安昭文倾身过来:“高福荫到底拿什么威胁你?”
我不说话,沉眼看着地。
他说:“如果他那些话,你又何必放在心上,莫说二王爷那里不能袖手旁观,有将暮那样伴着,也顶不能让你吃了大亏去的。”
我仍不抬头,问:“如果是楚冉呢?”
安昭文一愣,不接话了。
先前听说了,楚冉是同二王爷一同长大的,虽只是个小小书童,到底是不一样的感情。可我等的那两日,楚冉被高福荫扣着,二王爷那边却连个信都没有。
当时高福荫一句话:“以为自己什么东西?粮草军备全掐在我爹手里,当二王爷是什么人,为你个湘楚冉乱他这一盘棋?若离你给我乖乖呆着,三百六十五天的苦役,你要是少了一分一毫的,别怪我拖了那姓湘的去营里,兄弟们一起开开荤。哼,别不信,早出了荒国的地界,天高皇帝远的,什么王法都管不着。他那几手功夫,当年还是我爹的侍卫教的,别不识好歹。”
见着安昭文不接话,我笑:“既然如此,还有什么好说的。”
他似是有些上火,眼里都是丝丝的怒气:“若即和将暮呢,都干什么去了?”
“自当是该干什么干什么,将校尉忙着兵士的操练,连着几天的不回营。

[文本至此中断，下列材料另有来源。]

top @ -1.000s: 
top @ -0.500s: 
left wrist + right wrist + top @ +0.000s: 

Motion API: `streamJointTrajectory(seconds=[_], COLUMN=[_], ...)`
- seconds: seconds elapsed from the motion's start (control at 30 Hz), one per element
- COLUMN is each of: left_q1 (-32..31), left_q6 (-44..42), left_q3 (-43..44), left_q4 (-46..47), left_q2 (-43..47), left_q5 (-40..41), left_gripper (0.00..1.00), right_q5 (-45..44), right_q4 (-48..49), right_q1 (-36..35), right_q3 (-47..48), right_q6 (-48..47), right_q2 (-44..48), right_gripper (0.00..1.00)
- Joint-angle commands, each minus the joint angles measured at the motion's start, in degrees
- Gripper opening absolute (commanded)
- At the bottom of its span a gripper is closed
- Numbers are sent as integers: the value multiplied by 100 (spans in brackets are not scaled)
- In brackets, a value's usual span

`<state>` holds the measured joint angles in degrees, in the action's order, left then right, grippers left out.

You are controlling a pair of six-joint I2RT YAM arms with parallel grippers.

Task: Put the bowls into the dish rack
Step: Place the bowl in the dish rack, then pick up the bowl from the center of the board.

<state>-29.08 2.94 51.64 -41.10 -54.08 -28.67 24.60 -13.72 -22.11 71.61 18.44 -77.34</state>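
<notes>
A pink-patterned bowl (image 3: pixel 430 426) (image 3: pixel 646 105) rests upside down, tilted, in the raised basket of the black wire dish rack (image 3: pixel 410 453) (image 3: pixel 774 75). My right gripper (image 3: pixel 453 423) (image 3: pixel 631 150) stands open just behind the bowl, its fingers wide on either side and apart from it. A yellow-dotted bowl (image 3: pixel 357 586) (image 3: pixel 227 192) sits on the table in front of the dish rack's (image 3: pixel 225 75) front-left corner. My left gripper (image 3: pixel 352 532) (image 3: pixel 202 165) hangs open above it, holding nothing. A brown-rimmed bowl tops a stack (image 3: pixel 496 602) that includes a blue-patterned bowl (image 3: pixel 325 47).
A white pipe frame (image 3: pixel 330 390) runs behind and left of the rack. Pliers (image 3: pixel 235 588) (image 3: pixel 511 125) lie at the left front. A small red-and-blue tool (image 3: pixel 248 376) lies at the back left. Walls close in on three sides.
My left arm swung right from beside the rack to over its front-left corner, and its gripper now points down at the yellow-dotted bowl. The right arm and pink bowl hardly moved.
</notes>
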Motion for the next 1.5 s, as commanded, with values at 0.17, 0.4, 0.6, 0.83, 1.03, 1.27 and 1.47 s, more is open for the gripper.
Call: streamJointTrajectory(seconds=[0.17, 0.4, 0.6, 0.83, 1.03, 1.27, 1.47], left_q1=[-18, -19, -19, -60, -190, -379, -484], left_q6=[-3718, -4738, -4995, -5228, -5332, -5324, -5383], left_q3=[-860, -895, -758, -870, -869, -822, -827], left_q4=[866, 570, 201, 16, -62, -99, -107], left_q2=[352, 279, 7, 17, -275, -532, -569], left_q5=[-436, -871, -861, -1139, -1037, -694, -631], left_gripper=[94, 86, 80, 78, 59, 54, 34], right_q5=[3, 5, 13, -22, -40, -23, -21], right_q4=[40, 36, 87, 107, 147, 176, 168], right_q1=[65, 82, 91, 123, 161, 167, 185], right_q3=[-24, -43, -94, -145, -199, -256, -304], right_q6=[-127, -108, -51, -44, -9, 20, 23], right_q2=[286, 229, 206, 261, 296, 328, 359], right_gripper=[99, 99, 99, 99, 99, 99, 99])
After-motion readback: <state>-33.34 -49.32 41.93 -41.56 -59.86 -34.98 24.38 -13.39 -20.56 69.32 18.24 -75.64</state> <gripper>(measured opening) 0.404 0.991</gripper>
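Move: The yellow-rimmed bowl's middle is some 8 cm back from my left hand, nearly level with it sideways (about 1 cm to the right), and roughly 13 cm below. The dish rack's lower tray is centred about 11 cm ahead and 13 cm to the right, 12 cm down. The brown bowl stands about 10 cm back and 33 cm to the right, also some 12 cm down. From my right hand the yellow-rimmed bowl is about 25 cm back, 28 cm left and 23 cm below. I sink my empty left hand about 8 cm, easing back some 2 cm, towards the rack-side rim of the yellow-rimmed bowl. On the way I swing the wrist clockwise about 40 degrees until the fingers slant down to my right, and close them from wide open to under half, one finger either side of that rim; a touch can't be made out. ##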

没有上面的消息,他怎么干乱动。若即定是要陪我,应了征,已经提成统领,在外营扎着呢。”
他向屋里扫了半天,没寻到一杯茶,只能用手敲着桌面:“弄的这种样子,二王爷也不管么?”
我笑:“他自然是管的,那个膳房就是专门为他弄东西的,他不管谁管。”
他了然地笑笑:“你在这里当差,总比被送到大营里去好,我们几个靠得紧,也有些照应。现逢着高福荫站在浪尖上,忍一时就过去了,后面的事情,谁还由着他来。”

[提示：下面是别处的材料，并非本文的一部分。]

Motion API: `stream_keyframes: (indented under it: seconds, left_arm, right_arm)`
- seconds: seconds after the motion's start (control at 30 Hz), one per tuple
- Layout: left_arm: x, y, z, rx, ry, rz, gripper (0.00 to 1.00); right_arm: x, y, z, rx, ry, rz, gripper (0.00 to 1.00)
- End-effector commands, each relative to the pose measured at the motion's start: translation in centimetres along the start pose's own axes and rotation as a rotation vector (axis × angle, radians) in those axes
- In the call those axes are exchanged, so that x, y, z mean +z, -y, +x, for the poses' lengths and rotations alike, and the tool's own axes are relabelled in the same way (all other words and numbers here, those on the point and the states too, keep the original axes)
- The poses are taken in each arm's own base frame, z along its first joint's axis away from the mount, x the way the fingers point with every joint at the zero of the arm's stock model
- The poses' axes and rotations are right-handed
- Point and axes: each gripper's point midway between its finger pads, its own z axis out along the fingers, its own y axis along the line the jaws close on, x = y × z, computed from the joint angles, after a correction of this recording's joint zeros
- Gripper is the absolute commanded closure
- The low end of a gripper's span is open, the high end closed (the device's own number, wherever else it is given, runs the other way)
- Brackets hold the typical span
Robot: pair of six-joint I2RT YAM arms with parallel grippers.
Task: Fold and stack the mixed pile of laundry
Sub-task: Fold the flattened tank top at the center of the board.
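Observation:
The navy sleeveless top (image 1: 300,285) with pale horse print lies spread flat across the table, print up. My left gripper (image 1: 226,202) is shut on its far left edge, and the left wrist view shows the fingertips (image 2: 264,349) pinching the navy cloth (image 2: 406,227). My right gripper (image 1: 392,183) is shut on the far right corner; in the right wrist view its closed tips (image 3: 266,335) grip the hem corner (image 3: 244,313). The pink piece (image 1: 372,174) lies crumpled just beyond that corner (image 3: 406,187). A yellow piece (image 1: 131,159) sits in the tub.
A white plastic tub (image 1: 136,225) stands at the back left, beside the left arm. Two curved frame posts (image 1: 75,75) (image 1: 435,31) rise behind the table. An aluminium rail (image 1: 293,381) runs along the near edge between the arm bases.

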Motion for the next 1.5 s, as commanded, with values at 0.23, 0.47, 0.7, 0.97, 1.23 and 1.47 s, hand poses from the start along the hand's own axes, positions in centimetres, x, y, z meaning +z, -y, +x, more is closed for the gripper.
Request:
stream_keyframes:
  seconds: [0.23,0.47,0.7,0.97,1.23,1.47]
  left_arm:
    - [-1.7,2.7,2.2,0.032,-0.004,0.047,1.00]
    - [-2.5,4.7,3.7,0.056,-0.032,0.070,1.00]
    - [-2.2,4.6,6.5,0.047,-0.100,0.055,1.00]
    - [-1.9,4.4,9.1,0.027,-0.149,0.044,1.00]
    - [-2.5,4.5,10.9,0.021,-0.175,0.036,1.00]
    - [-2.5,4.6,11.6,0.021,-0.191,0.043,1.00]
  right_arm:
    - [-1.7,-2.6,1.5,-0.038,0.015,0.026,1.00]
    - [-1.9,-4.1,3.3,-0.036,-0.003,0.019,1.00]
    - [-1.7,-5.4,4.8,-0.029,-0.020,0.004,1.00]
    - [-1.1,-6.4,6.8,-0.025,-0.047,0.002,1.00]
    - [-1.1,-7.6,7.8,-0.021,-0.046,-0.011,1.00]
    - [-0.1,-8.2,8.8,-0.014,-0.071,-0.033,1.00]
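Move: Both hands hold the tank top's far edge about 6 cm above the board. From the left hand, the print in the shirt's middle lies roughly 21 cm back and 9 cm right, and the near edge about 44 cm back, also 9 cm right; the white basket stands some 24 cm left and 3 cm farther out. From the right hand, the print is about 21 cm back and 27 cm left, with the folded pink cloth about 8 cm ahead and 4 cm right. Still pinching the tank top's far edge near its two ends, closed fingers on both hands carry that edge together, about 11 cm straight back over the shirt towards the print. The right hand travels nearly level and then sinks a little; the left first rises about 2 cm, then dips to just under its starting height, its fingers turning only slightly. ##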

说这些话,不过也是表面上糊弄糊弄人。别说二王爷那些妻室,便是丫鬟们也把我当着眼中钉似的,能打坎使袢的地方,一处也不放过。我原来只当是朝堂腐暗,不想这些鸡毛蒜皮的地方,竟然也是一般的不堪。
当真人心狭处,便是天地再宽,也容不下一针一线。
我沉眼半天不说话,安昭文只能叹了口气,我听了心里更烦:“别再叹气了,肺都快瘪了。”
他一愣,顿了看我半天:“若离,你当真是没心没肺么?小孩性子不知道改,我愁得都要发如雪了,你还有心思打混?”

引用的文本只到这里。